The Feature Guard Table in coding-standards.md maps Terraform features to their minimum version and the specific LLM error pattern associated with each, letting the model check feature availability before emitting code.
Output Contracts
Every TerraShark response includes a structured output contract:
- Assumptions and version floor — what the model assumed
- Selected failure modes — which risks were diagnosed
- Chosen remediation and tradeoffs — what was recommended and why
- Validation/test plan — how to verify the output
- Rollback/recovery notes — how to undo if something goes wrong
This makes outputs auditable. A reader can check assumptions, verify failure mode coverage, and validate the rollback path before applying anything.
Reference Granularity
The 18 reference files are organized by concern, not by Terraform concept:
| Category | Files | When Loaded |
|---|---|---|
| Primary failure modes | Identity churn, secret exposure, blast radius, CI drift, compliance gates | When that failure mode is diagnosed |
| Structural guidance | Structure/state, module architecture, coding standards | When designing or refactoring |
| Operational references | Migration playbooks, testing matrix, CI delivery, security/governance, quick ops | For specific operational tasks |
| Pattern banks | Good examples, bad examples, neutral examples, do/don't patterns | For review or teaching |
| Integration and meta | MCP integration, token balance rationale | When relevant |
Each file is self-contained. No file depends on another file being loaded simultaneously.
Deep Hierarchy Model
For platform engineering at scale, TerraShark defines a 5-level module hierarchy:
| Level | Role | Scope |
|---|---|---|
| L0 | Primitives | One resource family, strict contract |
| L1 | Composites | Capability units built from primitives |
| L2 | Domain stacks | Bounded business domains |
| L3 | Environment roots | Env-specific wiring and configuration |
| L4 | Org orchestration | Account/project vending and shared policy |
Dependencies flow downward only. Each level owns its state boundary and apply lifecycle.
Content Inclusion Rules
Content enters TerraShark only when at least one condition is met:
- It materially lowers the probability of destructive or non-compliant changes
- It prevents common plan/apply surprises
- It encodes organizational guardrails that general model knowledge cannot infer
Content is excluded when:
- It is generic Terraform/OpenTofu knowledge with low failure impact
- It is provider-specific deep design that belongs in project docs
- It duplicates an existing rule without adding a new decision signal
The Token Experiment
The content in TerraShark was empirically tested, not designed by intuition.
Process
- Started large — broader coverage, more examples, more tutorial material
- Built automated test suite — practical Terraform/OpenTofu task patterns
- Measured baseline quality — correctness, safety, completeness, hallucination rate
- Stripped iteratively — removed sections one at a time, re-running the full test suite
- Measured quality impact — if quality dropped, content was restored; if stable, content was permanently removed
- Converged — continued until every remaining section was load-bearing
What Survived (Models Need Help With)
- Module role boundaries and composition rules
- Migration playbooks (moved blocks, count-to-for_each, imports)

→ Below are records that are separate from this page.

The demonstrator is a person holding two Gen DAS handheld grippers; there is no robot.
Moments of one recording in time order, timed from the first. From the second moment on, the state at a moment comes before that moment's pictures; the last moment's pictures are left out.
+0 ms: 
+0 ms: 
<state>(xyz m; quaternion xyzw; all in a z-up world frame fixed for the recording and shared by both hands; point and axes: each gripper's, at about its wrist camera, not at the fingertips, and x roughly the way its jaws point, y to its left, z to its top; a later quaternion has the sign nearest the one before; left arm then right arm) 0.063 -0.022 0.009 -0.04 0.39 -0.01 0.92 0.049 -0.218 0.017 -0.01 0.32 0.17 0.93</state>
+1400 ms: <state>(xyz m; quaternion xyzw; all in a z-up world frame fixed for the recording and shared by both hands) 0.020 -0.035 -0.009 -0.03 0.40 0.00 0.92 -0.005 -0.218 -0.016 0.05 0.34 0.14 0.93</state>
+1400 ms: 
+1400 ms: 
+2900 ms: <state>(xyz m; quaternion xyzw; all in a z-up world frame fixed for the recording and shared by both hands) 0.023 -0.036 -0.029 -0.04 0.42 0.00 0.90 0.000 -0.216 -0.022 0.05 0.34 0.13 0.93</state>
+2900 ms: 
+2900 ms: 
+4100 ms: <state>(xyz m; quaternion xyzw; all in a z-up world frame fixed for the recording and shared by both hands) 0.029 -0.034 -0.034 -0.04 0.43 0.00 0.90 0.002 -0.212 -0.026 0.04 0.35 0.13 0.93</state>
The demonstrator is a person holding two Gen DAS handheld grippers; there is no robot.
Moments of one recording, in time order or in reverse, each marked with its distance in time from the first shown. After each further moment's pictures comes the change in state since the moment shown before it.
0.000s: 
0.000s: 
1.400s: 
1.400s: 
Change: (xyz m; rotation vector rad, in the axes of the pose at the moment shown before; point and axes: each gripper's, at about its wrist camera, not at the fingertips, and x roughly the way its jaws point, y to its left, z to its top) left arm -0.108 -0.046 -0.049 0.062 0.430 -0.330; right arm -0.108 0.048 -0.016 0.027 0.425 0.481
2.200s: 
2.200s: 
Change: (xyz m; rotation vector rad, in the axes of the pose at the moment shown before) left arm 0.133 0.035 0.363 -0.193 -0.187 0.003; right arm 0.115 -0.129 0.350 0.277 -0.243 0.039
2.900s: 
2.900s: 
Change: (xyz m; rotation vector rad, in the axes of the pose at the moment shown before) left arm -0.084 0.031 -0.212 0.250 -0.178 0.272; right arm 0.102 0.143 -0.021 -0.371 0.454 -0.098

- Native test caveats (set indexing, computed values, mocked providers)
- CI delivery templates (policy checks, artifact integrity, env protection)
- Quick troubleshooting (stuck locks, backend migration, provider auth in CI)
What Was Removed (Models Already Know)
- Generic HCL syntax tutorials
- Provider-specific resource deep dives
- Broad "best practice" prose without failure-mode framing
- Duplicate explanations of concepts covered by multiple rules
Core Design Principle
High signal density. Every line must earn its token cost by preventing a specific failure mode or encoding knowledge the model demonstrably lacks. Content that merely restates what the model already knows is actively harmful — it burns context window space without improving output quality.